Agri-food exports to UK may face a €233m downturn in 2016
Agri-food exports to the UK could lose €233m this year if the British pound continues to weaken at the same rate as it has so far in 2016.
The year-to-date average depreciation of Sterling against the euro has been 5.3%.
The UK was again the number one export destination for agri-food exports in 2015, worth €4.4 billion in value.
A 5.3% drop in that export value to the UK represents €233m to the Irish agri-food sector in 2016.
“Strong growth in exports to non-EU markets has been evident over recent years,” said Michelle Butler, Bord Bia’s UK Market Manager.
However, the UK remains the core market for Irish food and drink exports. Between 2010 and 2015, Irish exports to the UK increased by €1 billion.”
Ireland, in turn, remains the main export market for UK food and drink products, accounting for almost one fifth of trade at €3.1 billion in 2015.
“The importance of Ireland to UK exporters is demonstrated by the fact that trade was worth more than the cumulative exports to the next two largest markets, France and the Netherlands,” said Butler.
Since 2010, UK exports to Ireland have grown by €700 million.
“The UK population is set to rise to over 80 million which will lead to an increasing demand for food. Any barriers to this market will have a negative impact on the food and drink trade,” said Butler.
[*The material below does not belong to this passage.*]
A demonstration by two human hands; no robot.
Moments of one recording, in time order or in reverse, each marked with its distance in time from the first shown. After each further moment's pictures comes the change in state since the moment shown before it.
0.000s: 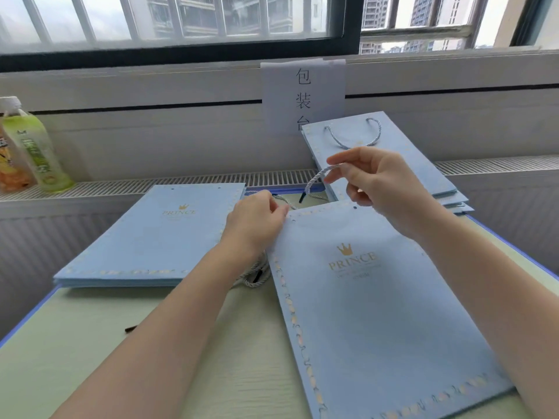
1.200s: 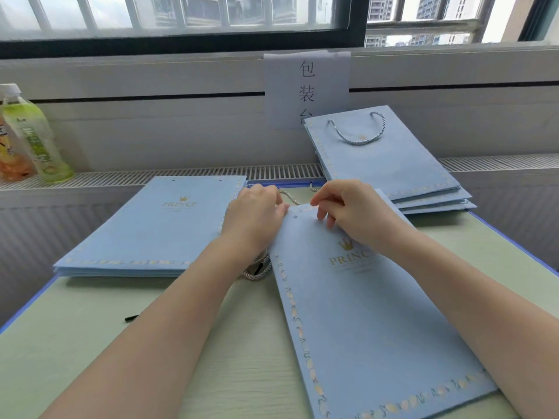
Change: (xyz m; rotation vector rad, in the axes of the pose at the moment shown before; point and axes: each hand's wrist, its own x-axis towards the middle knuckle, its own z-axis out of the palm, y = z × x) left_hand -0.006 0.001 -0.001 0.218 0.020 0.093; right_hand -0.008 0.027 0.029 -0.528 -0.119 -0.030
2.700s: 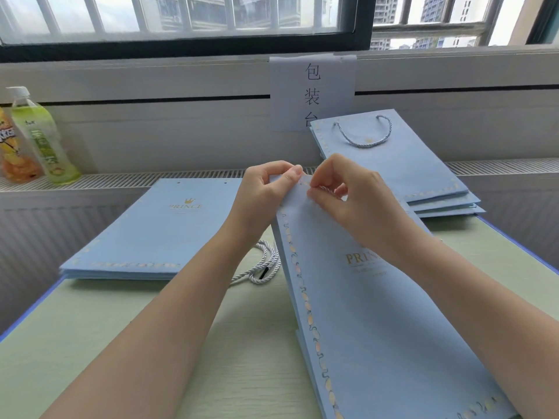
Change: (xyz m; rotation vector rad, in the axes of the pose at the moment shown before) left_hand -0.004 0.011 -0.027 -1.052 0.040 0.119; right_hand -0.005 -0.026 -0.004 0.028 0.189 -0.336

An uncertain outlook has curbed spending in Britain ahead of the June referendum on the UK’s membership to the European Union, triggering the slide in Sterling.
Last month a report by Teagasc economists revealed that Brexit could knock as much as €800m off the value of Irish food exports to Britain.
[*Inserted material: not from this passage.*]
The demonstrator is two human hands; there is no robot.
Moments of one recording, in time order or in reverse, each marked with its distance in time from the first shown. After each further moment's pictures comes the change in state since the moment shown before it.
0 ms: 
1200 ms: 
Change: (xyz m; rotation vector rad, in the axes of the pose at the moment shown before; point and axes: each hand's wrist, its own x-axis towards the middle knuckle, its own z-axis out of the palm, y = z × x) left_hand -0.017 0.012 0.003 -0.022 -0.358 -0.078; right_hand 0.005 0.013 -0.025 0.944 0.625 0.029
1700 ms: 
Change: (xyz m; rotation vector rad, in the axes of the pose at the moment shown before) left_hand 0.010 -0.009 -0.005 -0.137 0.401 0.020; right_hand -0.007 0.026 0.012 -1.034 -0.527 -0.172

However, even if the Sterling slide were to continue until the end of June – the month the Brexit vote takes place – it could still result in over €116m being wiped-off Irish exports to the UK for the first half of 2016.
In recent weeks, the British Pound also slid against the majority of the 16 most actively-traded currencies in the world.
Last month it was revealed that the number of Irish cattle exported to the UK has dropped by 10% this year, due to a weaker Sterling and a lower UK beef price.